What this task involves | Scan the material below for the string "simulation", and copy every line where it shows up.
+ + + + + + +
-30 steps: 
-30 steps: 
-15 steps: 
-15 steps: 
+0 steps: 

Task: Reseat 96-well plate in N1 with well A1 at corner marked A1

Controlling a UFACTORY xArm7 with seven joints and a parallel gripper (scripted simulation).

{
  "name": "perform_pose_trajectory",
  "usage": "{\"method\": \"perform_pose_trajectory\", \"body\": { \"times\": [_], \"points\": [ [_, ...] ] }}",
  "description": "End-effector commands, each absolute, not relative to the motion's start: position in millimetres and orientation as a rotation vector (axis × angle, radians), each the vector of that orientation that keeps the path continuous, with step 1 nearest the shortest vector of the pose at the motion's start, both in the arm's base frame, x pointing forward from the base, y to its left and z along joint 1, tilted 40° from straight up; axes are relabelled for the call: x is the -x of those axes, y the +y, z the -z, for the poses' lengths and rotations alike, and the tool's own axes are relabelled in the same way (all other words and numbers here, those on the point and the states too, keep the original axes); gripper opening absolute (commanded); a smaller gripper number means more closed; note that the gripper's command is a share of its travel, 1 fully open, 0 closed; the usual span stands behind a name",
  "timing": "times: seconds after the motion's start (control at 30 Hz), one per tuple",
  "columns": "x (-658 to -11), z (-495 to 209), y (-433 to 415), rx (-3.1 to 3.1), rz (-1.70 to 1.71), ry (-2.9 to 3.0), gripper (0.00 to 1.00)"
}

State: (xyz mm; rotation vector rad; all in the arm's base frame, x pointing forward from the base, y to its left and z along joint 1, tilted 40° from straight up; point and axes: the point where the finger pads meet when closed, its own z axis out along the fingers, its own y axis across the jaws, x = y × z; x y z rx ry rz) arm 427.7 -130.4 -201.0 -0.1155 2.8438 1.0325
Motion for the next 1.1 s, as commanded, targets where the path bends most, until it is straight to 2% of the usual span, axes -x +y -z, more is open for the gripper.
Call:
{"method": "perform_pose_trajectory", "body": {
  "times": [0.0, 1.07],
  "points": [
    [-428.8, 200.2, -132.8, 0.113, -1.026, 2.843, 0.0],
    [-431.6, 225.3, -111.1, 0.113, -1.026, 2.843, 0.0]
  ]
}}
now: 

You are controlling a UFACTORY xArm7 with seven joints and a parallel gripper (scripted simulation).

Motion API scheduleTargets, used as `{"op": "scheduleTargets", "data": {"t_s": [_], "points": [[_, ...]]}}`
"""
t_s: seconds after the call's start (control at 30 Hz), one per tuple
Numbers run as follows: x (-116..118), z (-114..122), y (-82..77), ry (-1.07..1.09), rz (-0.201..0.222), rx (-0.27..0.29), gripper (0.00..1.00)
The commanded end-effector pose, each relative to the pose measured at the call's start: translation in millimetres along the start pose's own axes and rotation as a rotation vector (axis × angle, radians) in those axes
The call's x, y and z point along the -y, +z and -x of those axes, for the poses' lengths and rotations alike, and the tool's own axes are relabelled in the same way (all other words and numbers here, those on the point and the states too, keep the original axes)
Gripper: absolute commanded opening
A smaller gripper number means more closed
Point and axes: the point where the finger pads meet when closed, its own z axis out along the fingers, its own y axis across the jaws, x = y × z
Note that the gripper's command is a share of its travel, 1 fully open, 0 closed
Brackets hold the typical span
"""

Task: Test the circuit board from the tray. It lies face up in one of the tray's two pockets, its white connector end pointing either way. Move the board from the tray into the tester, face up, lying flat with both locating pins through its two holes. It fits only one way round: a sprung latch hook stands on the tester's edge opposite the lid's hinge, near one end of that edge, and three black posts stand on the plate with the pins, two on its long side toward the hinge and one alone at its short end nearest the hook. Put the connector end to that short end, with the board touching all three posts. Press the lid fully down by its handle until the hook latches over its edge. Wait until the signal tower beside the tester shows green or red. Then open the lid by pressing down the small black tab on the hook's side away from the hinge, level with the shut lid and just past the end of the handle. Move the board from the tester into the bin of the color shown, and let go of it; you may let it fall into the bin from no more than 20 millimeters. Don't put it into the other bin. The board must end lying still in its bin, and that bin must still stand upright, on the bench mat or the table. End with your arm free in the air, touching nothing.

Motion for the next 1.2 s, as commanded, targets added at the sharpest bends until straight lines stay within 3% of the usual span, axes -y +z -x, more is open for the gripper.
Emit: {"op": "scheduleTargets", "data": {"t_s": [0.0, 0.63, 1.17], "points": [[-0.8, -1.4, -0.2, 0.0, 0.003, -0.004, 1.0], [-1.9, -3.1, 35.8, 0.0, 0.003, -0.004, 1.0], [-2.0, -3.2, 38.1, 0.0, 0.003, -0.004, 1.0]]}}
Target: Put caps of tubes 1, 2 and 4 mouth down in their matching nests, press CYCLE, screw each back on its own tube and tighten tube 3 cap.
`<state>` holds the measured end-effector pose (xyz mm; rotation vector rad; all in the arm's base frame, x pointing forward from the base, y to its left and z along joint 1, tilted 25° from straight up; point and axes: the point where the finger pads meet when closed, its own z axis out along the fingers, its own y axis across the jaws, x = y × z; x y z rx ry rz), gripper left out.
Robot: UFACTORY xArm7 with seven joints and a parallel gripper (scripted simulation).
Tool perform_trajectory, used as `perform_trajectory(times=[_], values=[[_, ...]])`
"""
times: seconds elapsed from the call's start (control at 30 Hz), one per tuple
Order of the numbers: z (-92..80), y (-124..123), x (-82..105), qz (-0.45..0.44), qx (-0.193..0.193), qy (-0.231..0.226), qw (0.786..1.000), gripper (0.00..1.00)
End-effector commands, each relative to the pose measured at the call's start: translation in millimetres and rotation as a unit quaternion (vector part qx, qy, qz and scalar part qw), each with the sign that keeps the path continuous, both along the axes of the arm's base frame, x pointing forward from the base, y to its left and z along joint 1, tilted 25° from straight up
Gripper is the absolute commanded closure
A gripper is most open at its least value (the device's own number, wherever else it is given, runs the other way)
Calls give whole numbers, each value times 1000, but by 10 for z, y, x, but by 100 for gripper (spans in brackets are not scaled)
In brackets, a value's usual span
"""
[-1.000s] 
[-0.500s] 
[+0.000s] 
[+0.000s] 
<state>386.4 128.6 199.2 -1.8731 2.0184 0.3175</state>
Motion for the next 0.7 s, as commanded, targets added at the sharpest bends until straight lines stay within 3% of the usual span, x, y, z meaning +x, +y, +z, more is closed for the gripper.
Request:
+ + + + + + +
Solution to this exercise |
Controlling a UFACTORY xArm7 with seven joints and a parallel gripper (scripted simulation).
You are controlling a UFACTORY xArm7 with seven joints and a parallel gripper (scripted simulation).
Robot: UFACTORY xArm7 with seven joints and a parallel gripper (scripted simulation).

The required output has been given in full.